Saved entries
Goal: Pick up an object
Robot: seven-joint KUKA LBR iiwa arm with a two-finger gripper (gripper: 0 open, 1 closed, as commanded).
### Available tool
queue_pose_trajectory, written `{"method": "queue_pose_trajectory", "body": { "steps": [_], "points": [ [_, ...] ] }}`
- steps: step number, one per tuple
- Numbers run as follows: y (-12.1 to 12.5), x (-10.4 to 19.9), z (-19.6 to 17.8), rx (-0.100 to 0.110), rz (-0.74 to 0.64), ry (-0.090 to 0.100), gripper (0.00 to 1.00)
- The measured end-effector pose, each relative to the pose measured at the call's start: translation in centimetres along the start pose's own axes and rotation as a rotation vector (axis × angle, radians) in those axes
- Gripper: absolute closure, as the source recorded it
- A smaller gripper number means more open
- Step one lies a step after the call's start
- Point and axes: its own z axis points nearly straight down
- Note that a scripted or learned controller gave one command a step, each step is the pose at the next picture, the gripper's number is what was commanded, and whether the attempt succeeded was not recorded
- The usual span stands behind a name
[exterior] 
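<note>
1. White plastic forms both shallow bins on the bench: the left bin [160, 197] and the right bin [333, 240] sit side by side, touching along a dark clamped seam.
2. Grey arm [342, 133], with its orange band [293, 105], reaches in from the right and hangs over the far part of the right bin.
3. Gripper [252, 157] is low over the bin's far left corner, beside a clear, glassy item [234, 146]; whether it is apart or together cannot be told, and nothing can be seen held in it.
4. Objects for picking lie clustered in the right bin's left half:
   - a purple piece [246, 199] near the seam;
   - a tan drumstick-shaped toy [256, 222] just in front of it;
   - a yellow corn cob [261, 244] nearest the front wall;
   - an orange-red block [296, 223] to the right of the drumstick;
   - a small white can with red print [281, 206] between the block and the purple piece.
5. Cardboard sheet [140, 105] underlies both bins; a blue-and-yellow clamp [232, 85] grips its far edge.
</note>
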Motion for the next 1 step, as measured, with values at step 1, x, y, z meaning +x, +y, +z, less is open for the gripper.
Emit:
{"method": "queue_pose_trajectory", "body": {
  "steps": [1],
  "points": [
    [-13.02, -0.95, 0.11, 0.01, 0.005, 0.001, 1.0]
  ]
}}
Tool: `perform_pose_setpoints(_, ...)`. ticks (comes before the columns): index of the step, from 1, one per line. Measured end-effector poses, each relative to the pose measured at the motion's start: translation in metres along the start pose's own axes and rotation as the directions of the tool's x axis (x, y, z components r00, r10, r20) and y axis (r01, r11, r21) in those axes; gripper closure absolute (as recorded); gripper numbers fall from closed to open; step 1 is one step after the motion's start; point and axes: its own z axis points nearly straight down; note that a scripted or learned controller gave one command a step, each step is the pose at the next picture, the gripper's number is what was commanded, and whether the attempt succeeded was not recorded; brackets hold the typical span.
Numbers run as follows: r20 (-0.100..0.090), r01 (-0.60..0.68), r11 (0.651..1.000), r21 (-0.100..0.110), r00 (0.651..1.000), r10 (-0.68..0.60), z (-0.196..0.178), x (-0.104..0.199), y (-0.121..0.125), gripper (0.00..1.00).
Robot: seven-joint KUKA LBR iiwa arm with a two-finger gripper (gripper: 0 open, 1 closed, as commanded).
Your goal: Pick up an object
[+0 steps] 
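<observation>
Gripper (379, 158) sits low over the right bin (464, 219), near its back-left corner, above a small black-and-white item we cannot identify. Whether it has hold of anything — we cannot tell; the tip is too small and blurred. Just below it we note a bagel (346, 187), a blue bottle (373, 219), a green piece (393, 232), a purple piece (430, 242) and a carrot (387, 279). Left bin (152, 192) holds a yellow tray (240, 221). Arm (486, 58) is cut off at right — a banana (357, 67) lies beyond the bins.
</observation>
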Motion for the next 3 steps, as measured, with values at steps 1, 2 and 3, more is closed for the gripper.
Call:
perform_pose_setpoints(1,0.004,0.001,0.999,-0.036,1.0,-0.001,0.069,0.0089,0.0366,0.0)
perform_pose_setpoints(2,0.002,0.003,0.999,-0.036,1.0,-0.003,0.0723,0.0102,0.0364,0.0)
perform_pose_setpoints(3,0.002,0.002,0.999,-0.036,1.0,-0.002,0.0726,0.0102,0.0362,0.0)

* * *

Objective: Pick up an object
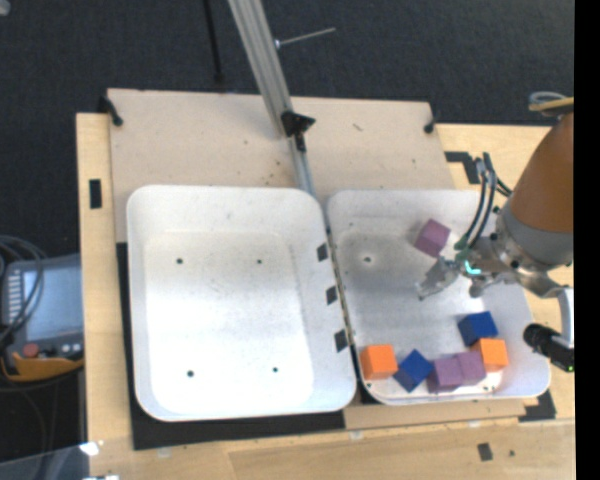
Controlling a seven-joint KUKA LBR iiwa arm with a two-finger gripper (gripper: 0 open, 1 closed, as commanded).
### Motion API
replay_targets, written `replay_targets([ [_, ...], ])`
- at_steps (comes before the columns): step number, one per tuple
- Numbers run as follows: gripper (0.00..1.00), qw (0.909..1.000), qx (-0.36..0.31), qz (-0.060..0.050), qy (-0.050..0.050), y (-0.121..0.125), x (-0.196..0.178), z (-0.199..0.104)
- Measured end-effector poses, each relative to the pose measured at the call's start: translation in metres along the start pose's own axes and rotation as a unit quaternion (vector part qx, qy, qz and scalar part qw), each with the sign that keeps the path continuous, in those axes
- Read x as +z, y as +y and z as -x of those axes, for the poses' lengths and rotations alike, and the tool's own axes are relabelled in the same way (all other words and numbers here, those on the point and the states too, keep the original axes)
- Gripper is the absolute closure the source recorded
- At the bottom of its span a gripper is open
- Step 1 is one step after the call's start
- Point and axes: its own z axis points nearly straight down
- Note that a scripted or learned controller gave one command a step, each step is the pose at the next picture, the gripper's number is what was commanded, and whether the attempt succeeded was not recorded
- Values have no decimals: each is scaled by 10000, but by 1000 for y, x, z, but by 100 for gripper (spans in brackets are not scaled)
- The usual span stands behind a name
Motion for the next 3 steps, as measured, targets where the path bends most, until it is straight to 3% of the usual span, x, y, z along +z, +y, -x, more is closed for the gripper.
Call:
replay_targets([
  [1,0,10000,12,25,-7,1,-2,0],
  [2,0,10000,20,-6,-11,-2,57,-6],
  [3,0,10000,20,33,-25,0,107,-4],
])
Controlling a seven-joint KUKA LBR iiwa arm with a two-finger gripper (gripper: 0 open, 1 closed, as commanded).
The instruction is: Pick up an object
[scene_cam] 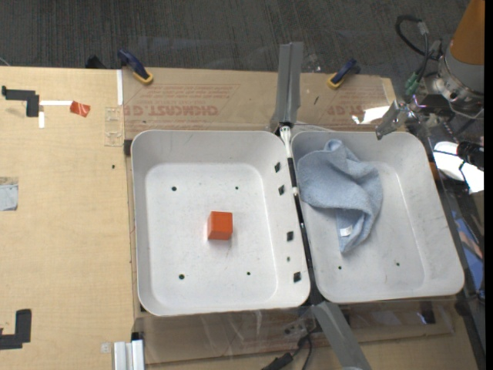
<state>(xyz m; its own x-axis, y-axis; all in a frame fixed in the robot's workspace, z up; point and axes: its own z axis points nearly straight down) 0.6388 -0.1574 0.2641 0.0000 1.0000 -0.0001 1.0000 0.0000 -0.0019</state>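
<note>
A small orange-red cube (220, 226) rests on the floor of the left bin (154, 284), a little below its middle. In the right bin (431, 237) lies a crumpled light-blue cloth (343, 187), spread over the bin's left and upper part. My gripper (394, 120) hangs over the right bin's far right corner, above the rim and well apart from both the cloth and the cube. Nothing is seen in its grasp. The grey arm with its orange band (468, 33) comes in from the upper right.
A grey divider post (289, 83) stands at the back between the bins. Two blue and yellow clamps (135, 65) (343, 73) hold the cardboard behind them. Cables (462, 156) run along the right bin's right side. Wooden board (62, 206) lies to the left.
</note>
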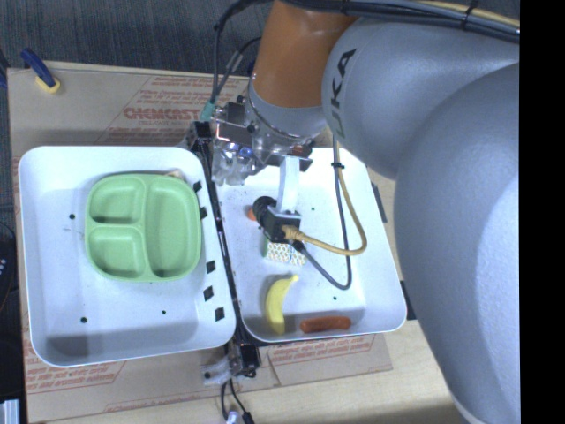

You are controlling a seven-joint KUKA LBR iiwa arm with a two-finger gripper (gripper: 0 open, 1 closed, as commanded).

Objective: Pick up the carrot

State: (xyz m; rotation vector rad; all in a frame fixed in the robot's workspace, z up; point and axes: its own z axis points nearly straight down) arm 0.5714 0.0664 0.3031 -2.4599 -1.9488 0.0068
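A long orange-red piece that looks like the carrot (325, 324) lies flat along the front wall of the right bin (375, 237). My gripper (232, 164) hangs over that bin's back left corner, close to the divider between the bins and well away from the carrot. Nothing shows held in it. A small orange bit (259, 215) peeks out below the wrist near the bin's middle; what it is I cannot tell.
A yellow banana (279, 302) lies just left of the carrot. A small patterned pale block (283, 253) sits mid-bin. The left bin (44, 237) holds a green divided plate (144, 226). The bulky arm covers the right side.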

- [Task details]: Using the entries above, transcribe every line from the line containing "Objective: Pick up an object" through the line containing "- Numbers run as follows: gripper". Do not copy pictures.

- [Output of the task]:
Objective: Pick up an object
Controlling a seven-joint KUKA LBR iiwa arm with a two-finger gripper (gripper: 0 open, 1 closed, as commanded).
### Motion API
replay_targets, written `replay_targets([ [_, ...], ])`
- at_steps (comes before the columns): step number, one per tuple
- Numbers run as follows: gripper (0.00..1.00), qw (0.909..1.000), qx (-0.36..0.31), qz (-0.060..0.050), qy (-0.050..0.050), y (-0.121..0.125), x (-0.196..0.178), z (-0.199..0.104)

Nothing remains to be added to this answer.